■ PROBLEM TO SOLVE: Could you find every line in the records below that contains the word "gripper" and copy it?
----
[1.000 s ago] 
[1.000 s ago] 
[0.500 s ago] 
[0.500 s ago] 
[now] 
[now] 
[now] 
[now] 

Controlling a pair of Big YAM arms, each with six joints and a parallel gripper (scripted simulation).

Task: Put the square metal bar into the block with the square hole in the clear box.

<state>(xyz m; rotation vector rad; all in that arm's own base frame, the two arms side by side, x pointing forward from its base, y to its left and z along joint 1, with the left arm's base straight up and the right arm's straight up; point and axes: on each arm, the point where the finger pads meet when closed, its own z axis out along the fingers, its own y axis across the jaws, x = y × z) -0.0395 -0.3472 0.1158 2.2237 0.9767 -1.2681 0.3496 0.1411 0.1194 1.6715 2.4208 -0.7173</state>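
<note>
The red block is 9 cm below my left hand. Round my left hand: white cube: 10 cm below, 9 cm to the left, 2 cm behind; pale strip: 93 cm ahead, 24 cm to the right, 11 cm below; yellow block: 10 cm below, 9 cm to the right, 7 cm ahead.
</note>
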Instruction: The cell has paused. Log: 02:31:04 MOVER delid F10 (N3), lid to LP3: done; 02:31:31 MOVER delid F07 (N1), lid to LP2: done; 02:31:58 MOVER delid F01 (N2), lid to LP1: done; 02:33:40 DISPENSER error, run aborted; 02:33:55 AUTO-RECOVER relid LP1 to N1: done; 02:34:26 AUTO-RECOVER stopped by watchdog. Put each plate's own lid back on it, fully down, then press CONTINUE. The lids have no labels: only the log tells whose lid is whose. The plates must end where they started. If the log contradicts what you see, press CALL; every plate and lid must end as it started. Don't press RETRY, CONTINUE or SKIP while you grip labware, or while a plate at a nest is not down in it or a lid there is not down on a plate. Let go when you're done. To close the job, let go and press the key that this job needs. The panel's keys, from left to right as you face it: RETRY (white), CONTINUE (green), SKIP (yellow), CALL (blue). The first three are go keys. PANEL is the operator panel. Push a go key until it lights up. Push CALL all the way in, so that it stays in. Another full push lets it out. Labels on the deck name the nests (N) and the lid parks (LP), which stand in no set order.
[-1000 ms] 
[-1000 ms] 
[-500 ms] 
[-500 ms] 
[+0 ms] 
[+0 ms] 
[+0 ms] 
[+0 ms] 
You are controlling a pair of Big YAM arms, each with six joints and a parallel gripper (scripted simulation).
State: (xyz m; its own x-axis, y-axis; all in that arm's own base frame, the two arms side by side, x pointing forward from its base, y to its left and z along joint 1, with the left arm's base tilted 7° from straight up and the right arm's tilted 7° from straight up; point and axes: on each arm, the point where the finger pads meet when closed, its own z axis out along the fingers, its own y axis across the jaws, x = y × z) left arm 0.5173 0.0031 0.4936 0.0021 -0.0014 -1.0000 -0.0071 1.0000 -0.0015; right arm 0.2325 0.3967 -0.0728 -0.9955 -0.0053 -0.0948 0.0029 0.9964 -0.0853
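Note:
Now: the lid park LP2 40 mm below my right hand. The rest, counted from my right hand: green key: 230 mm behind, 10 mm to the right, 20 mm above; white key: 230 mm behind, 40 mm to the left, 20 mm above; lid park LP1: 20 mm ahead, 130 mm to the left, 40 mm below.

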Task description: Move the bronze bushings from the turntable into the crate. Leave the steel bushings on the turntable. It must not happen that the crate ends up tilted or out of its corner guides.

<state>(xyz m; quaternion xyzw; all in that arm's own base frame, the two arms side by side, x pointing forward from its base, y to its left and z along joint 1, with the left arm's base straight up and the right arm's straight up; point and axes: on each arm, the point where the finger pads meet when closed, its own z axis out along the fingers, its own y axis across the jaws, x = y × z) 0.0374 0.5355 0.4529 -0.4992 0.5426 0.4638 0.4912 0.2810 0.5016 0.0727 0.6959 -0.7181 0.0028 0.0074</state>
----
■ ANSWER BELOW:
Controlling a pair of Big YAM arms, each with six joints and a parallel gripper (scripted simulation).
You are controlling a pair of Big YAM arms, each with six joints and a parallel gripper (scripted simulation).

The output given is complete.